What the task requires: Where a picture appears, skip it and copy everything else in the listing exactly.

Source material:
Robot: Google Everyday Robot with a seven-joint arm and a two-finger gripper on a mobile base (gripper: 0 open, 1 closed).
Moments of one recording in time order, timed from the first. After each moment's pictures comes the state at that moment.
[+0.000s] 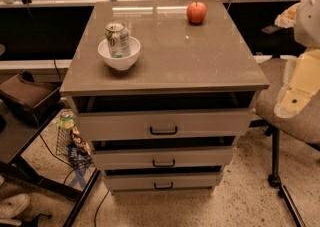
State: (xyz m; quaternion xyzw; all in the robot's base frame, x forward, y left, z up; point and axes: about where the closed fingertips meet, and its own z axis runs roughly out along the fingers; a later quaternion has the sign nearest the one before) arm 0.438 -0.214 0.985 -0.60 0.78 -0.04 0.17
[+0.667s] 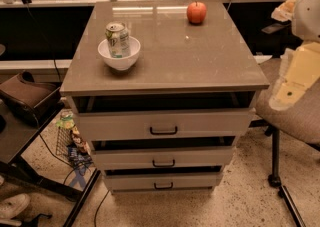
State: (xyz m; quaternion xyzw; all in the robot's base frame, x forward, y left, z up) arm 0.449 -0.209 0.991 -0.60 0.77 -0.04 0.19
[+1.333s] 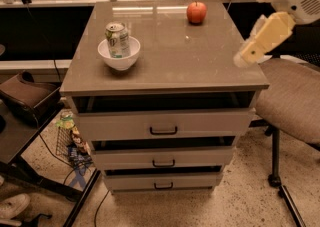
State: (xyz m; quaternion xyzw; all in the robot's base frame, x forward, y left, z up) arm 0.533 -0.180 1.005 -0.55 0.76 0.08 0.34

Response for this exercise:
Robot: Google Everyday Robot with a seven-joint arm and a two-finger gripper on a mobile base (gripper: 0 open, 1 closed).
Moments of one recording in time order, timed from the first. After each moment's pictures comes the state at that moment.
[+0.000s] 
State: (xyz m; quaternion xyzw; all in the robot's base frame, x forward, y left, z up; point and axes: about where the closed fingertips meet, and its own z axis runs roughly out along the fingers; a later quaternion has the sign nearest the one before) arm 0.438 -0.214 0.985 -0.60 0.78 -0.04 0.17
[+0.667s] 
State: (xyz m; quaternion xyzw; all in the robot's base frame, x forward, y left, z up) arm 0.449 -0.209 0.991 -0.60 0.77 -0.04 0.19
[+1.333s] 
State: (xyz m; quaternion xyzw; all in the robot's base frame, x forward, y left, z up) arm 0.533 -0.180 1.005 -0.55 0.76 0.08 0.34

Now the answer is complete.